What you are asked to do:
Quote the whole listing exactly. Leave the pictures out of your copy.
..............................
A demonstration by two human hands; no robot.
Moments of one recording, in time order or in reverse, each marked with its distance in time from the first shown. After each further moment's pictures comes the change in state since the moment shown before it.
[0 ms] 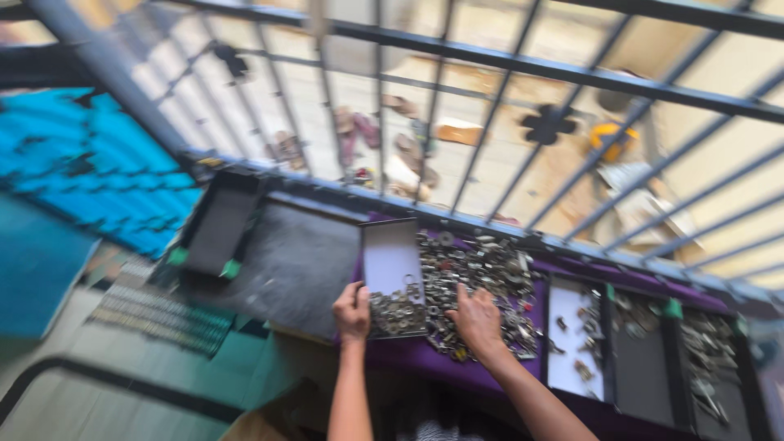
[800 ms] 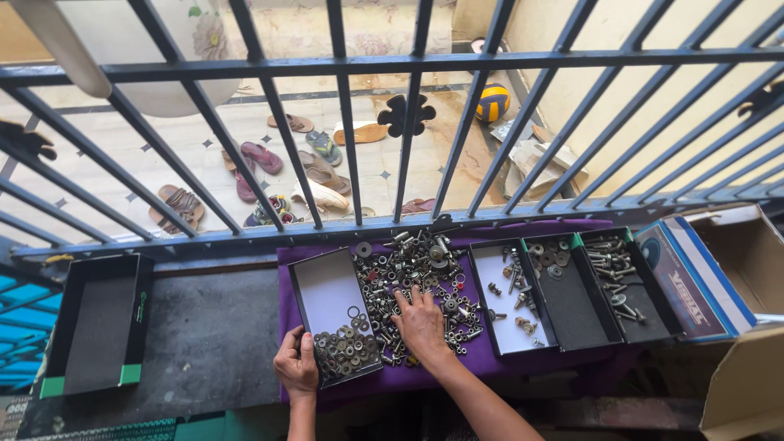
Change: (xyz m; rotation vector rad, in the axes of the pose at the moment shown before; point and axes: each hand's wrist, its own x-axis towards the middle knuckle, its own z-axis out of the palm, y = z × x) left_hand -0.005 0.013 -0.001 -0.031 -0.204 -0.079; right_hand -0.019 -0.003 0.007 0.216 0.148 0.147
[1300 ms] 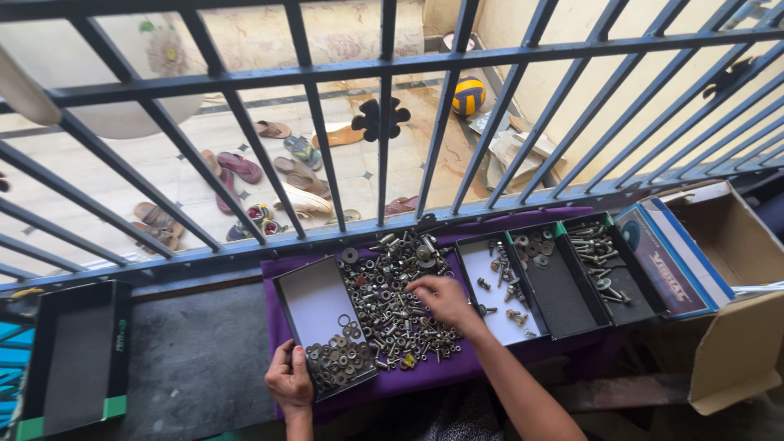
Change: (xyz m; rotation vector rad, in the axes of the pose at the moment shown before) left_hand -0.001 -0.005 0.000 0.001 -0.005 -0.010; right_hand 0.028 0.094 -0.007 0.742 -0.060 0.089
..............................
Solution to the exercise:
A demonstration by two human hands; no robot.
Moments of one recording, in time order or in reverse, each marked with its distance in time from the first shown. After each further moment's pictures comes the change in state since the moment shown before it.
[0 ms] 
[800 ms] 
Change: (xyz m; rotation vector rad, in the axes of the pose at the moment shown before; point and axes: each hand's wrist, its own x-axis towards the middle knuckle, its own z-axis out of the palm, y = z × x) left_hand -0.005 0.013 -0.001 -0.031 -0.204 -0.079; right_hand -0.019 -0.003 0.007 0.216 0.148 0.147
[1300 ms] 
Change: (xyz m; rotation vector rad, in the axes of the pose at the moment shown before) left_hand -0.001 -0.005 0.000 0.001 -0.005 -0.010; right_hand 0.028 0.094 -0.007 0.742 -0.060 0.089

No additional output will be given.